• **What to work on**: Lift out, unaltered, the lines of the material below between the line holding "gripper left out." and the line holding "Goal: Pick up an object", counting both.

/---

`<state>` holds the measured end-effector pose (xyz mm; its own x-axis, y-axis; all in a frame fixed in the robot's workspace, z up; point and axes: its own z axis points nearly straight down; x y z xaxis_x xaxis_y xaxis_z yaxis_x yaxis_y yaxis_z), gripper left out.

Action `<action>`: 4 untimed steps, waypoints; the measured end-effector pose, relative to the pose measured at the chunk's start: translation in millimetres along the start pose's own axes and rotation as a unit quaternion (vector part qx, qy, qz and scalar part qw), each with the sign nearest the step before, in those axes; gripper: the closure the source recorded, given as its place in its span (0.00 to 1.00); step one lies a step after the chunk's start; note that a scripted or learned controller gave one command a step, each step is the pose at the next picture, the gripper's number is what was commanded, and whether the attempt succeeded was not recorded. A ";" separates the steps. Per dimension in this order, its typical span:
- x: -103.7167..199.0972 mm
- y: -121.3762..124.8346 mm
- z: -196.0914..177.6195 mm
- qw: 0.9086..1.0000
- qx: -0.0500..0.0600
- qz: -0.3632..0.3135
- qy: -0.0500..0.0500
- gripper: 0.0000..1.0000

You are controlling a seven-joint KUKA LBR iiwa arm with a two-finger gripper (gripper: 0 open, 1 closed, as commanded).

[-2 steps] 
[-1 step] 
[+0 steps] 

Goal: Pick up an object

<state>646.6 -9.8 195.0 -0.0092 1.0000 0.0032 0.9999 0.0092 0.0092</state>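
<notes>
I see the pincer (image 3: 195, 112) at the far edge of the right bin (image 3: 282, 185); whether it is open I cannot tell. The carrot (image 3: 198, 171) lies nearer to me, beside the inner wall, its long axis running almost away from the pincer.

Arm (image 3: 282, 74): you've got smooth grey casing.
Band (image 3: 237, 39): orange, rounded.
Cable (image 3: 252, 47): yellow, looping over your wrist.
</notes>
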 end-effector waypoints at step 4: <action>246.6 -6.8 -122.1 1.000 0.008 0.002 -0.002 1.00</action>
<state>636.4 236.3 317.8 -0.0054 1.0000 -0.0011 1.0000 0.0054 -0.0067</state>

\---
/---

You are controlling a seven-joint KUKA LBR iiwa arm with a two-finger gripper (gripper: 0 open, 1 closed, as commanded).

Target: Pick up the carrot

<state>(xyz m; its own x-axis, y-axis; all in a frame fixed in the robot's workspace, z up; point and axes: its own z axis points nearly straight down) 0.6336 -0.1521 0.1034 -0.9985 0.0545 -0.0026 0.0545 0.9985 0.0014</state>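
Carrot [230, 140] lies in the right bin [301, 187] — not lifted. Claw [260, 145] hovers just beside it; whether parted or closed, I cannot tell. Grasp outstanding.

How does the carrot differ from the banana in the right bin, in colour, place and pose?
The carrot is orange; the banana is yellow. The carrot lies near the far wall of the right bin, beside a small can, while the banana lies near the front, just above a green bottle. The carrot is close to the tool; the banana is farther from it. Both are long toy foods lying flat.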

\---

• **Written response**:
`<state>` holds the measured end-effector pose (xyz mm; its own x-axis, y-axis; all in a frame fixed in the robot's workspace, z up; point and axes: its own z axis points nearly straight down; x y z xaxis_x xaxis_y xaxis_z yaxis_x yaxis_y yaxis_z), gripper left out.

Action `<action>`: 4 untimed steps, waypoints; the measured end-effector pose, relative to the pose measured at the chunk's start: translation in millimetres along the start pose's own axes and rotation as a unit quaternion (vector part qx, qy, qz and scalar part qw), each with the sign nearest the step before, in those axes; gripper: the closure the source recorded, given as its place in its span (0.00 to 1.00); step one lies a step after the chunk's start; note that a scripted or learned controller gave one command a step, each step is the pose at the next picture, the gripper's number is what was commanded, and whether the attempt succeeded was not recorded. A ";" separates the steps. Per dimension in this order, its typical span:
- x: -103.7167..199.0972 mm
- y: -121.3762..124.8346 mm
- z: -196.0914..177.6195 mm
- qw: 0.9086..1.0000
- qx: -0.0500..0.0600
- qz: -0.3632..0.3135
- qy: -0.0500..0.0500
- gripper: 0.0000..1.0000

You are controlling a seven-joint KUKA LBR iiwa arm with a two-finger gripper (gripper: 0 open, 1 closed, as commanded).

[-2 steps] 
[-1 step] 
[+0 steps] 

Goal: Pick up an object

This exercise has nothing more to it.